전문 번역가, 번역 회사, 웹 페이지 및 자유롭게 사용할 수 있는 번역 저장소 등을 활용합니다.
kendinizin göz yummadan alamayacağınız bayağı şeyleri vermeye kalkışmayın ve bilin ki, şüphesiz allah, hiçbir şeye ihtiyacı olmayandır, övülmeye layık olandır.
y no elijáis lo malo para vuestras limosnas, como tampoco vosotros lo tomaríais a menos que tuvierais los ojos cerrados. sabed que alá se basta a sí mismo, es digno de alabanza.
büyük bir evde yalnız altın ve gümüş kaplar bulunmaz; tahta ve toprak kaplar da vardır. kimi onurlu, kimi bayağı iş için kullanılır.
pero en una casa grande, no solamente hay vasos de oro y de plata, sino también de madera y de barro. además, hay unos para uso honroso y otros para uso común
bayağı insanlardan kimi de vardır ki, bilgisizce allah yolundan saptırmak ve onu eğlence yerine tutmak için laf eğlencesi (veya boş söz) satın alırlar.
hay entre los hombres quien compra historietas divertidas para, sin conocimiento, extraviar a otros del camino de alá y para tomarlo a burla.
eğer bir kimse tanrı oğlunu ayaklar altına alır, kendisini kutsal kılan antlaşma kanını bayağı sayar ve lütufkâr ruha hakaret ederse, bundan ne kadar daha ağır bir cezaya layık görülecek sanırsınız?

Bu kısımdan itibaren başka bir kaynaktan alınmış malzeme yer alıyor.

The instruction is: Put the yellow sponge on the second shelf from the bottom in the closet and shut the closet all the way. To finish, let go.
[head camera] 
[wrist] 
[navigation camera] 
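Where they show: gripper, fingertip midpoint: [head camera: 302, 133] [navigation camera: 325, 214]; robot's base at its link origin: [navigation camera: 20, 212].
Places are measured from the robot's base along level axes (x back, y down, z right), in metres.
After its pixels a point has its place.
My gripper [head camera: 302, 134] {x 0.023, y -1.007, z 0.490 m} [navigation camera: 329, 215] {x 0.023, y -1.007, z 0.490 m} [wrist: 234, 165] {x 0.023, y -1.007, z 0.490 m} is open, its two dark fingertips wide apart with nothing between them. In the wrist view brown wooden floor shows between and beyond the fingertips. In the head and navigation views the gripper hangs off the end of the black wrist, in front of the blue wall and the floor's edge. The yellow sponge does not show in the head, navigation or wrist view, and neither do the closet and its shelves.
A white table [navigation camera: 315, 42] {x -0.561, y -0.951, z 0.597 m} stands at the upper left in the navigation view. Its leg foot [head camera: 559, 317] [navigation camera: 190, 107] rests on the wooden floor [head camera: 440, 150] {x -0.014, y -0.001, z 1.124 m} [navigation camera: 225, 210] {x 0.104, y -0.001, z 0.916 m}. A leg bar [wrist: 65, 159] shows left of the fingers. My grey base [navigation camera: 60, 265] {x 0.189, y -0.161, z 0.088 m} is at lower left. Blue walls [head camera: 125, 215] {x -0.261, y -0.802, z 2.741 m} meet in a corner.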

¿cuánto mayor castigo pensáis que merecerá el que ha pisoteado al hijo de dios, que ha considerado de poca importancia la sangre del pacto por la cual fue santificado y que ha ultrajado al espíritu de gracia
ey inananlar, kazandığınız temiz şeylerden, yeryüzünden sizin için çıkardığımız nesneleri verin, görmemek için gözlerinizi yummadan ele alamayacağınız bayağı ve aşağılık şeyleri değil ve bilin ki allah, müstağnidir ve tam hamda layık olan odur.
¡creyentes! ¡dad limosna de las cosas buenas que habéis adquirido y de lo que, para vosotros, hemos sacado de la tierra! y no elijáis lo malo para vuestras limosnas, como tampoco vosotros lo tomaríais a menos que tuvierais los ojos cerrados. sabed que alá se basta a sí mismo, es digno de alabanza.

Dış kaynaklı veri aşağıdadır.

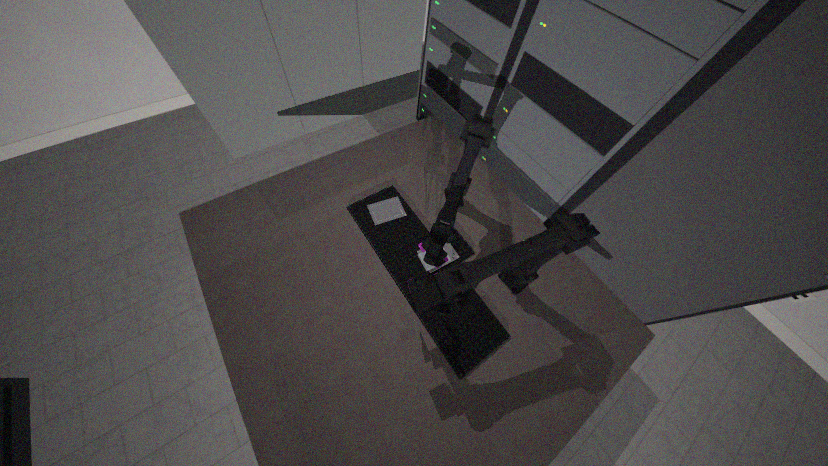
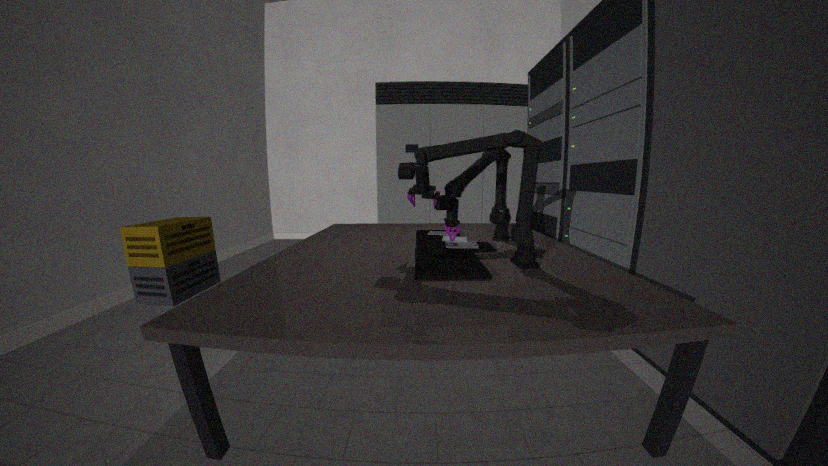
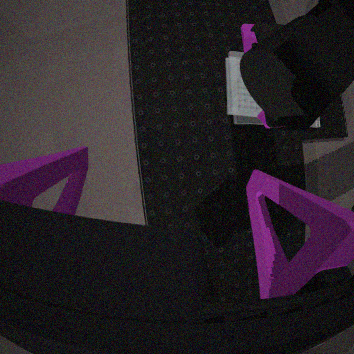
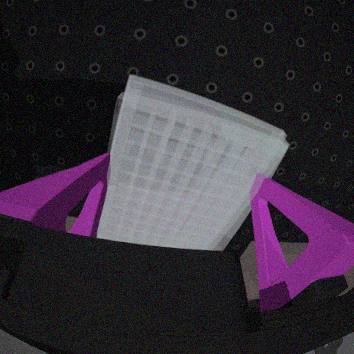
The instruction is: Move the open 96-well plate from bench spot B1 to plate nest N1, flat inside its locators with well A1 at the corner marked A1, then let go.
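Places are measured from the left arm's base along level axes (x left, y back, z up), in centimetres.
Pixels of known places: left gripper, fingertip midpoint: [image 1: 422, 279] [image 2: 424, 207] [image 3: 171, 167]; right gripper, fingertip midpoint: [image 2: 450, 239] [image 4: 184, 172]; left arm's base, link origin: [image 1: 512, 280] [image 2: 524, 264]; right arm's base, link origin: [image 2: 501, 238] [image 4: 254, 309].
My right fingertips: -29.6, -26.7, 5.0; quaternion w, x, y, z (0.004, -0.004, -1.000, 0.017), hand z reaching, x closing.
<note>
Ahead of a thing's pixels: the offset from my right fingertips to its top centre, as dx, dy, dz. "pt": to the spot under its first point. Level surfaces: height alone.
The white 96-well plate {+0.4, +2.0, +1.2} [image 4: 182, 154] [image 3: 238, 95] [image 1: 451, 252] sits between the purple fingers of my right gripper [image 4: 184, 172] [image 1: 432, 252] [image 2: 451, 233], which is shut on it. The plate is low over the grey plate nest {pt +4.4, -1.4, -2.5} [image 3: 246, 120], which lies on the black perforated board {dz -3.6} [image 1: 463, 330] [image 2: 451, 266] [image 3: 175, 105]. Only a thin edge of the nest shows under the plate. I cannot tell whether the plate touches the nest. My left gripper [image 3: 171, 167] [image 1: 431, 284] [image 2: 422, 200] is open and empty, high above the board beside the right one.
A light grey flat rectangle {pt -34.6, -0.1, -3.5} [image 1: 386, 210] lies at the far end of the board. The brown table {dz -5.0} [image 2: 346, 300] carries the board. A wall of cabinets [image 2: 602, 144] stands behind the arms. A yellow and grey crate [image 2: 167, 257] stands on the floor.
</note>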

kendinizin göz yummadan alıcısı olmadığınız pis/bayağı şeyleri vermeye kalkmayın. bilin ki allah ganî'dir, cömertliğine sınır yoktur; hamîd'dir, bütün övgülerin sahibidir/övgüye layık olanları gereğince över.
y no elijáis lo malo para vuestras limosnas, como tampoco vosotros lo tomaríais a menos que tuvierais los ojos cerrados. sabed que alá se basta a sí mismo, es digno de alabanza.